Why does the Earth rotate about its own axis? Because the dust and gas particles from which it was formed 4.5 billion years ago had some initial momentum about that axis. They could not suddenly come to a stop when earth formed, because, according to the laws of physics angular momentum - like energy - has to be conserved.
ii) How Not to get Fired We would fall into the Sun, attracted by its gravitational pull, if the Earth did not revolve around it. It is the centrifugal force on the Earth due to its revolution that balances the Sun's pull and stops it from barbecuing us.
This is true for all the planets in the solar system. All of them rotate around the sun in the same direction, indicating the angular momentum of the particles - from which the solar system was formed - about the Sun. Thus, angular momentum is responsible for the stability of the solar system. I hope you are impressed.
Afterword:
i) The Sun itself is not immune from angular momentum. It rotates about its own axis, once every 27 days. And it revolves around the center of our galaxy - once every 220 million years. In other words, in the 4.5 million years of its existence, the Sun has completed about 20 orbits around the galactic center.
ii) Awe-inspiring evidence of the role of angular momentum in the formation and evolution of large scale structures in the universe can be found in images of spiral galaxies.
Quantum physics
Quantum physics concerns, roughly speaking, the physics of small objects.
i) Use with Discretion In quantum physics also, angular momentum is conserved, just as in classical physics. But surprisingly, unlike in classical physics, where angular momentum can take continuous values (for example, increasing smoothly in speed), in quantum physics, angular momentum can only take certain discrete values (for example, increasing in steps of speed).
Such discrete values are taken on, for example, by electrons revolving around a nucleus in an atom. The rules obeyed by angular momentum - conservation and discreteness - determine the structure of atoms, the organization of matter in the periodic table, the interaction of light with matter, and much of chemistry, all vital to our existence.

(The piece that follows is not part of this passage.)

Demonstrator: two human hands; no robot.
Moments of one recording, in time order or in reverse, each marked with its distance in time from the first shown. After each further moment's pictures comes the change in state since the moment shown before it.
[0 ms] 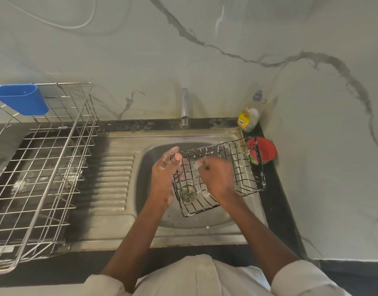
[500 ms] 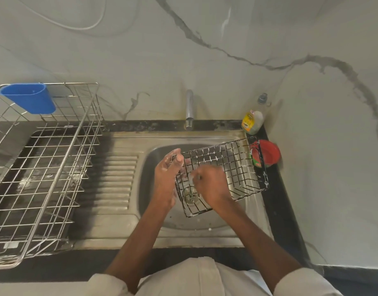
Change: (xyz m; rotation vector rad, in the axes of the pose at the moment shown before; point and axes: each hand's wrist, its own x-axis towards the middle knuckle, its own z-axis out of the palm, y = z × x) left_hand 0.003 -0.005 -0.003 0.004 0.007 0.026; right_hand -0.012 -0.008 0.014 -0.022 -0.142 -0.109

ii) Take Me for a Spin Quantum physics presents a second surprise, with regard to rotation. This is the existence of a kind of angular momentum - called spin angular momentum - that cannot be thought of in terms of mechanical rotation (which is often referred to as orbital angular momentum).
Some scientists have tried to make sense of spin by recalling that according to quantum physics, every object can be thought of as a particle as well as a wave. These researchers relate orbital angular momentum with the particle aspect of the object and spin with the wave aspect.
In any case, every particle in the universe has a spin associated with it, which is denoted by an integer (for bosons) or half-integer (for fermions). The famous Pauli principle forbids two fermions (such as electrons or neutrons) from occupying the same quantum state. Since matter is mostly made of fermions, it is the Pauli principle that prevents matter - and therefore us - from collapsing on itself, since the fermions (assuming that they otherwise have the same attributes) are not allowed to occupy the same location in space.
Afterword: Black holes cause matter to collapse gravitationally. Is the Pauli principle overcome in that case? The short answer is we do not really know, as currently there is no theory which successfully combines quantum physics, which informs the Pauli principle, and gravity, which creates black holes.
However, at the singularity, or center, of a nonrotating black hole, for example, all laws of physics are suspended. So the Pauli principle likely no longer holds there and cannot stop the implosion of matter.